→ Data shown:
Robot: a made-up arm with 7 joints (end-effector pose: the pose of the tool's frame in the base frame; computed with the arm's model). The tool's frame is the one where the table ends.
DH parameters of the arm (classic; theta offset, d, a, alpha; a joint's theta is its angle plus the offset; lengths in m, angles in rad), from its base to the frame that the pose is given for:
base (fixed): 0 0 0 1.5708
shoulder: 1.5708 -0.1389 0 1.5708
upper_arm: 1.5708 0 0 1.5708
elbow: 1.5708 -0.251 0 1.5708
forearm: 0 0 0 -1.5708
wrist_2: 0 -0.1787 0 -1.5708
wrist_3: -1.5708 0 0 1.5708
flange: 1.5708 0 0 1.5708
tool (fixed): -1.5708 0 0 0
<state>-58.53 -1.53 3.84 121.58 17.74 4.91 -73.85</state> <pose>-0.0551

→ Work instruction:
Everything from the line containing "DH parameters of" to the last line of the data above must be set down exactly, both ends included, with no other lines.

→ Response for this exercise:
DH parameters of the arm (classic; theta offset, d, a, alpha; a joint's theta is its angle plus the offset; lengths in m, angles in rad), from its base to the frame that the pose is given for:
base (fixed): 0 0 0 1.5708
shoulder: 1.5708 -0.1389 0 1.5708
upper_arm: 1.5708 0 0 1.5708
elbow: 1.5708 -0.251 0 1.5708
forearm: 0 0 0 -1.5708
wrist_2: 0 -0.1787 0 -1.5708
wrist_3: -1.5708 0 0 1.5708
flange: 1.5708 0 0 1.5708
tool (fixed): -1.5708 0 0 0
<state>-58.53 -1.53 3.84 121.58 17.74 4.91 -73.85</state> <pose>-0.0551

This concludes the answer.